The front edges of the dorsal fins and the pectoral fins of Syntontis species are hardened into stiff spines. In S. ocellifer, the spine of the dorsal fin is short, a little shorter than the head, smooth in the front and serrated on the back, and curved. The remaining portion of the dorsal fin is made up of seven branching rays. The spine of the pectoral fin about as long as the head, and serrated on both sides. The adipose fin is 4 to 5 times as long as it is deep. The anal fin contains four unbranched and seven to eight branched rays. The tail, or caudal fin, is deeply forked, with the upper lobe the longer of the two.

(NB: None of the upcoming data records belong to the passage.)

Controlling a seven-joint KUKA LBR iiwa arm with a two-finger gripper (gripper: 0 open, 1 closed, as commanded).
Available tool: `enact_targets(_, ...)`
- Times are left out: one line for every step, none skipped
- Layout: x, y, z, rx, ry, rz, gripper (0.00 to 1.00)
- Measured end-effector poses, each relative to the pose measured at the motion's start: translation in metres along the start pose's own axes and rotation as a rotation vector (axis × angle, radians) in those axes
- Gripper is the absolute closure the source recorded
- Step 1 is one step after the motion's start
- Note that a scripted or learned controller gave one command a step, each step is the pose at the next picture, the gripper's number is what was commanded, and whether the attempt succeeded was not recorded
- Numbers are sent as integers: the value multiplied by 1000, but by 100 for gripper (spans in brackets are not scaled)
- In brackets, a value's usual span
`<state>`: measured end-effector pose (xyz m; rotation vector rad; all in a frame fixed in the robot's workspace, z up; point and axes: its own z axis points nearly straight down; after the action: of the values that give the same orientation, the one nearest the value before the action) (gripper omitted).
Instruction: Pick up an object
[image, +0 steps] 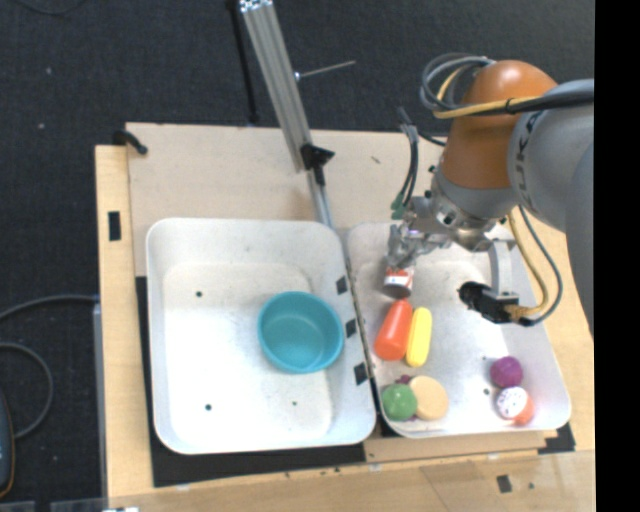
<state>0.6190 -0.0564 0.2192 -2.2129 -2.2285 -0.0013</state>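
My pincer (399, 282), grip state unreadable, hovers mid-frame above the orange carrot-like toy (393, 329); I should drop squarely over it.

Tan bench (220, 170) beneath gripper (402, 272), right white bin (545, 385) directly under gripper, left white bin (190, 250) alongside, touching.
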Motion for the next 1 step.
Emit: enact_targets(50, 1, -12, -4, 1, -1, 100)
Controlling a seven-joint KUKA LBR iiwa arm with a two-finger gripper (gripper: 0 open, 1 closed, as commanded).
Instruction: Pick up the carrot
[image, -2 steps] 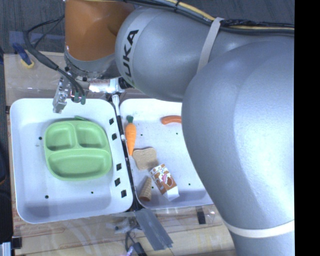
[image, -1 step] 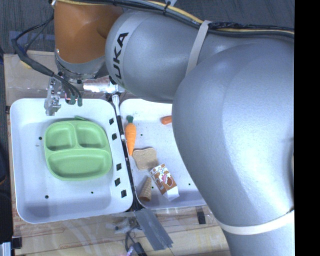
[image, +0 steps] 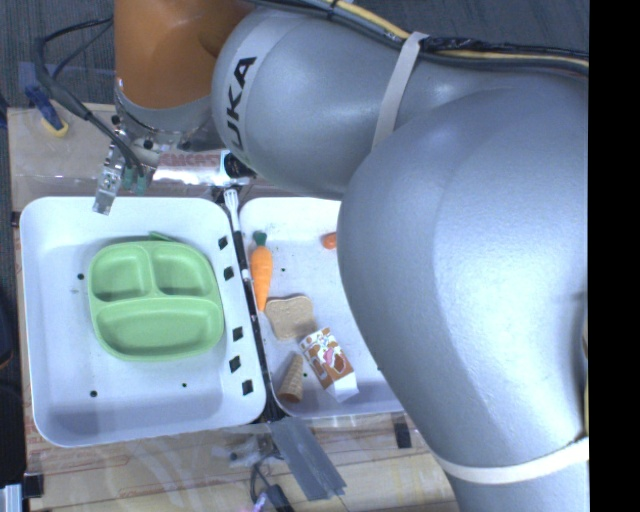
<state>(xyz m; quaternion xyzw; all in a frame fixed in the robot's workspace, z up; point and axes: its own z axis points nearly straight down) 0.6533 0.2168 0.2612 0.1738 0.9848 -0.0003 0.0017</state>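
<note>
Carrot (image: 261, 276) in right bin (image: 300, 212) beside bread slice (image: 289, 315), carton (image: 328, 362), cone (image: 292, 378); pincer (image: 108, 190) state unclear.

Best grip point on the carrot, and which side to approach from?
Probably from above, at mid-body. The carrot lies flat in the right bin, long axis running up-down in the view, green top at the far end. It sits close to the bin's left wall, and the bread slice is by its tip, so close across the thick upper half.
</note>
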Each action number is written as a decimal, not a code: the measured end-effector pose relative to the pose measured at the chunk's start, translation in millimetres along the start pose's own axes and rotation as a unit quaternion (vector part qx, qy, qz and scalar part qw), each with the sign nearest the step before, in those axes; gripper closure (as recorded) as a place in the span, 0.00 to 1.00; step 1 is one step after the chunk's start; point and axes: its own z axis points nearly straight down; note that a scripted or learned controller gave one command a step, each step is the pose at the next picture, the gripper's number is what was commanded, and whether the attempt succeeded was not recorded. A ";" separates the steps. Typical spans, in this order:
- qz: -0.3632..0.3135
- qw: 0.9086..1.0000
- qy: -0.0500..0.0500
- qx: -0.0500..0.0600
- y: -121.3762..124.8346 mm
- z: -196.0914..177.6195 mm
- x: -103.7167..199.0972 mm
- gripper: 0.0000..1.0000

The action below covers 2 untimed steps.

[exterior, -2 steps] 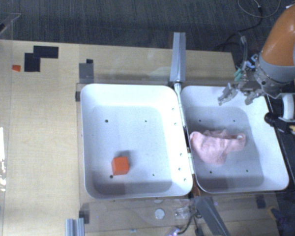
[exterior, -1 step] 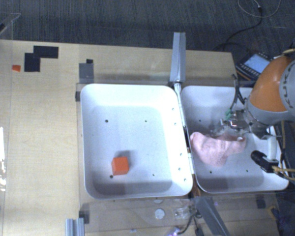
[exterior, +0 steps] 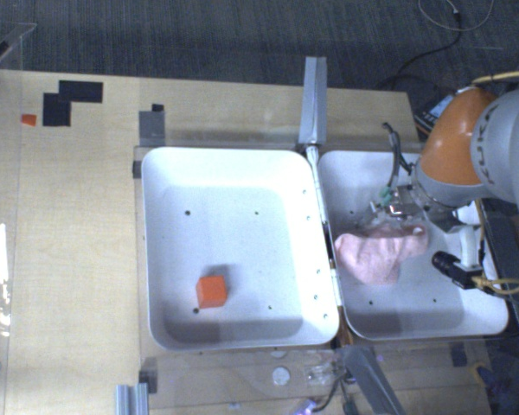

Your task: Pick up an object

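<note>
While nothing is yet being lifted clear, an orange block (exterior: 212,291) is lying in the lower left of the left bin (exterior: 164,232), low in the frame. Further up, at centre right, a pink cloth (exterior: 376,255) is being pressed in the right bin (exterior: 432,318) by the gripper (exterior: 396,207), whose state cannot be told. The grasping step is judged to be under way; a firm pinch and straight lift are being called for next.

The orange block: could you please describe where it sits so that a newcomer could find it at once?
Start at the two white bins and take the left bin, the one away from the arm. The orange block lies on its floor near the front edge, left of centre. It is small, boxy and bright, unlike the soft pink cloth in the right bin.
</note>
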 end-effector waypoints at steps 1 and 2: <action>-0.001 1.000 -0.001 -0.005 3.9 -13.8 0.5 1.00; -0.001 1.000 -0.001 -0.005 3.8 -13.7 0.5 0.00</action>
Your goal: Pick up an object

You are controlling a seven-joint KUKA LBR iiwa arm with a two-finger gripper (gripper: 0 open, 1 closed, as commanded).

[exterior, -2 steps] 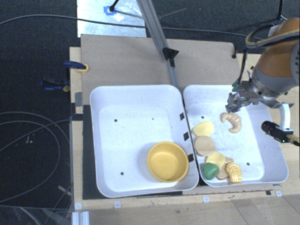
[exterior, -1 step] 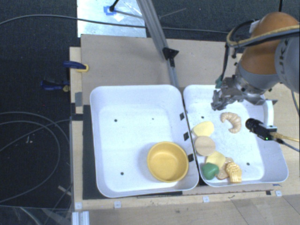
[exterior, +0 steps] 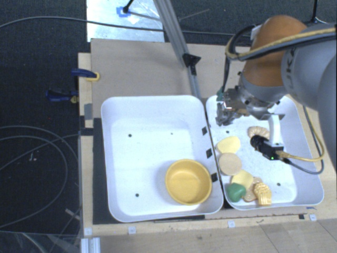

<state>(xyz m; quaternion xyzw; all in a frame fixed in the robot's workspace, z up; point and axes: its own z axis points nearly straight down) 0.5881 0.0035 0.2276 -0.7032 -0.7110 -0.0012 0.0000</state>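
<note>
The things to pick lie in the right bin (exterior: 310, 191), gathered along its left half. A pale yellow flat oval piece (exterior: 228, 145) lies just above a tan round disc (exterior: 230, 164). Below the disc come a yellow wedge-like piece (exterior: 243, 178), a dark green rounded lump (exterior: 235, 192) touching it, and a ridged, golden-brown piece (exterior: 262, 193) at their right. A beige, knobbly curved piece (exterior: 258, 131) lies further up, beside the arm's hardware. All look like smooth moulded toy food; none bears any writing that can be read.

The claw (exterior: 223, 113) hangs low over the upper left corner of the right bin, near the wall between the bins, above the pale oval. It is a dark, shiny metal cluster, and whether it is parted or closed cannot be told from here; nothing shows clearly between its tips. Above it the arm (exterior: 310, 73) reaches in from the right, its grey shell meeting a rounded orange band (exterior: 274, 51), with yellow and black cables looping around. A black module with a small green light (exterior: 265, 146) hangs under the wrist.

The left bin (exterior: 126, 120), white, shallow and round-cornered, holds a yellow bowl (exterior: 188, 181) near its lower right corner. Both bins rest on a brown bench (exterior: 137, 67). A grey pole (exterior: 174, 30) slants across the top of it.
</note>
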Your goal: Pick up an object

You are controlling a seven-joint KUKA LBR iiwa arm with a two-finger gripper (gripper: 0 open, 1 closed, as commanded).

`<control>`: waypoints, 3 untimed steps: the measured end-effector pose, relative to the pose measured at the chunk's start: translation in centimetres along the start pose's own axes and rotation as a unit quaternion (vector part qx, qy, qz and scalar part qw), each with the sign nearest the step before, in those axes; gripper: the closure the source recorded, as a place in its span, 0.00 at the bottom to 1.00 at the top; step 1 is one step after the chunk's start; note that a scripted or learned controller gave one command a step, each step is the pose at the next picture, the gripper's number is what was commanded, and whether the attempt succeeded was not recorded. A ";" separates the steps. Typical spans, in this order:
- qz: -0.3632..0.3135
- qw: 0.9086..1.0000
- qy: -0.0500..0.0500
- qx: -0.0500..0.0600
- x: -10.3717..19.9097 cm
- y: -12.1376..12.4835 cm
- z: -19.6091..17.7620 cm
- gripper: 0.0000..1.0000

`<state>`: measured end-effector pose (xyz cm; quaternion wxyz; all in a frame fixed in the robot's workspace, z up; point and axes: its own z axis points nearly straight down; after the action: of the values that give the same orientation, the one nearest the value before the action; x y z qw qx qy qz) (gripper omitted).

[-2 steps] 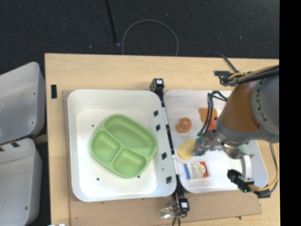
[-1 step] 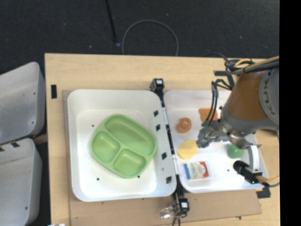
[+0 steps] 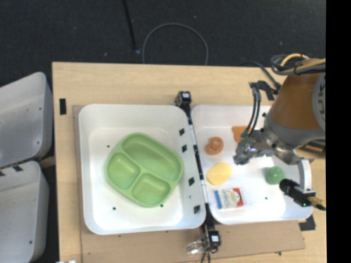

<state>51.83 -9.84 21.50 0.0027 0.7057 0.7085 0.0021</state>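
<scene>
Light wooden bench; claw, width unclear, above soft yellow lump. Best lowered straight, centred, before closing.

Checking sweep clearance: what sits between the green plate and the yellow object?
In the camera view, the divider, where the two bins' inner walls meet, with its black clips, runs between the green plate and the yellow object. Otherwise bare white bin floor.

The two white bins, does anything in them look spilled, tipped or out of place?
Nothing stands out. The green divided plastic plate lies flat but turned at an angle in the left bin; the small items sit apart in the right bin.
</scene>
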 end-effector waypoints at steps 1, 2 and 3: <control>0.000 1.000 0.000 0.002 -0.1 0.2 -2.0 1.00; -0.001 1.000 0.001 0.002 3.4 4.0 -2.9 1.00; -0.001 1.000 0.001 0.002 7.6 7.6 -1.8 1.00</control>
<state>59.39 -2.22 23.32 0.0006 0.7048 0.7094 0.0008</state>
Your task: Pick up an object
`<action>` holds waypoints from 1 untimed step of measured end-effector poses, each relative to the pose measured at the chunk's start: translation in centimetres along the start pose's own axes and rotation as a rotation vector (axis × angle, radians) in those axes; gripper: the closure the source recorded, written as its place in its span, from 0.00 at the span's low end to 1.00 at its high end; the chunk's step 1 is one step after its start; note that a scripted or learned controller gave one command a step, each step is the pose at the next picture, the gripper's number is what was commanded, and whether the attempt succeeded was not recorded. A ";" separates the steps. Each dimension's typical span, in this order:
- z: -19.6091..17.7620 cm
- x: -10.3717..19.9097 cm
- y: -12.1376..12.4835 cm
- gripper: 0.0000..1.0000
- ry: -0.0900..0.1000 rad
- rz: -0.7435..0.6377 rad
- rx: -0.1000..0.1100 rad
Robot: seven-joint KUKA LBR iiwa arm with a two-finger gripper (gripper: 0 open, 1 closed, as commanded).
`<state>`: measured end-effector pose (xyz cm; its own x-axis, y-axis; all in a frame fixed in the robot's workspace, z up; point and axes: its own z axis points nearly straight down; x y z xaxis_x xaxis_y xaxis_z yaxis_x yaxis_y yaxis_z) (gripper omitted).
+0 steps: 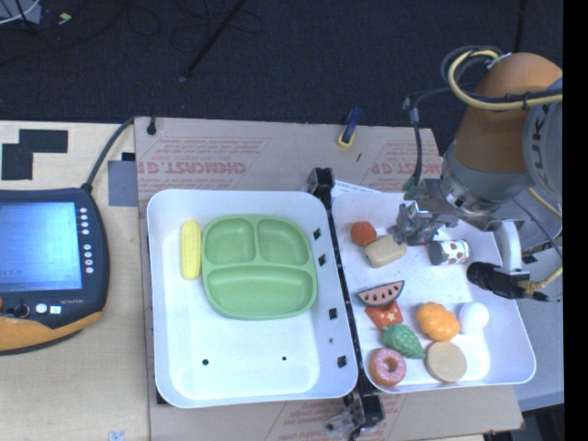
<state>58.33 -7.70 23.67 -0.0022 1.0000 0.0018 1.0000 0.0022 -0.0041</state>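
You're at approach step: gripper (415,226) low over right bin (514,361), just beside tan block (385,252) and red ball (363,232). Can't tell gripper state. Nothing seen held. Next move calls for centring over block, descending, closing. Toys crowd bin; watch neighbouring can (452,250).

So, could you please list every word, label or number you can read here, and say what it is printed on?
"CHICK2T. C.P" is my best reading of the red print on the cardboard sheet, upside down and blurred.
A second red print on the same sheet, at the right: too blurred to read.
Tablet controller screen and buttons: too small to read.
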 end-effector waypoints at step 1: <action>1.6 4.8 -1.9 1.00 0.000 0.000 0.002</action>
<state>56.38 -2.88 22.06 -0.0019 1.0000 0.0014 1.0000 0.0019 -0.0063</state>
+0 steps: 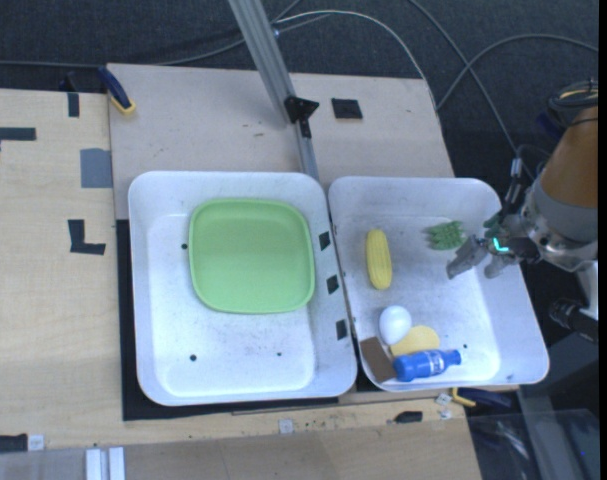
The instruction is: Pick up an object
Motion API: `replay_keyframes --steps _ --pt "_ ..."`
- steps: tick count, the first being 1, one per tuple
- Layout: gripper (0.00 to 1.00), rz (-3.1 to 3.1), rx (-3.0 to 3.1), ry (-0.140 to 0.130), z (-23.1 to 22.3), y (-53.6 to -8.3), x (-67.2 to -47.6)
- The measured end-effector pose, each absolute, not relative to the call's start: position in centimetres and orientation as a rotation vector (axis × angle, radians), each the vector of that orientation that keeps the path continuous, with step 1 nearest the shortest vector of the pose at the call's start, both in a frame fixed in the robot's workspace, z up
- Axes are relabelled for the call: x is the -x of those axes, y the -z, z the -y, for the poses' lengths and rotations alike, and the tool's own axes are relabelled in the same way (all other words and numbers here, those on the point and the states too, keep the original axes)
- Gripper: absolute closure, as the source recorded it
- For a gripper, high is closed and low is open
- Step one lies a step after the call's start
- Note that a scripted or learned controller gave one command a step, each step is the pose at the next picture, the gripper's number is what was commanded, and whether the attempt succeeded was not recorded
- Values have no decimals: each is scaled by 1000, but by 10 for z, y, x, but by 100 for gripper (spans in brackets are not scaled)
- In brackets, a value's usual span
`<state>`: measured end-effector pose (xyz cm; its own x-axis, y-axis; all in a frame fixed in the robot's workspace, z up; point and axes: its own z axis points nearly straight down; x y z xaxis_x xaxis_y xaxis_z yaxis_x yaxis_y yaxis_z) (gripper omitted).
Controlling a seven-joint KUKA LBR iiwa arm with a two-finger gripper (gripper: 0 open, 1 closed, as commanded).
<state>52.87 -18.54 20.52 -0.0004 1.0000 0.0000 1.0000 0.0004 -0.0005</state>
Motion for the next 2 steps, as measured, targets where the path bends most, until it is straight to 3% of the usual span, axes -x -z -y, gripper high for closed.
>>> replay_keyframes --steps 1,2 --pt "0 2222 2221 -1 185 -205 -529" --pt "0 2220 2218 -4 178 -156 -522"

All members of Syndontis have a structure called a premaxillary toothpad, which is located on the very front of the upper jaw of the mouth. This structure contains several rows of short, chisel-shaped teeth. In S. ocellifer, the toothpad forms a short and broad band. On the lower jaw, or mandible, the teeth of Syndontis are attached to flexible, stalk-like structures and described as "s-shaped" or "hooked". The number of teeth on the mandible is used to differentiate between species; in S. ocellifer, there are 20 to 30 teeth on the mandible.

The body color is a grey-brown on the back and on the sides, with a white underside. The body and adipose fin show large black and white spots that are either solid black or a black ring on a white background.

The maximum total length of the species is 49 cm. Generally, females in the genus Synodontis tend to be slightly larger than males of the same age.

==Habitat and behavior==
In the wild, the species has been found in the basins of the Chad River, Niger River, Volta River, Senegal River, and the Gambia River. The reproductive habits of most of the species of Synodontis are not known, beyond some instances of obtaining egg counts from gravid females. Spawning likely occurs during the flooding season between July and October, and pairs swim in unison during spawning. As a whole, species of Synodontis are omnivores, consuming insect larvae, algae, gastropods, bivalves, sponges, crustaceans, and the eggs of other fishes. The growth rate is rapid in the first year, then slows down as the fish age.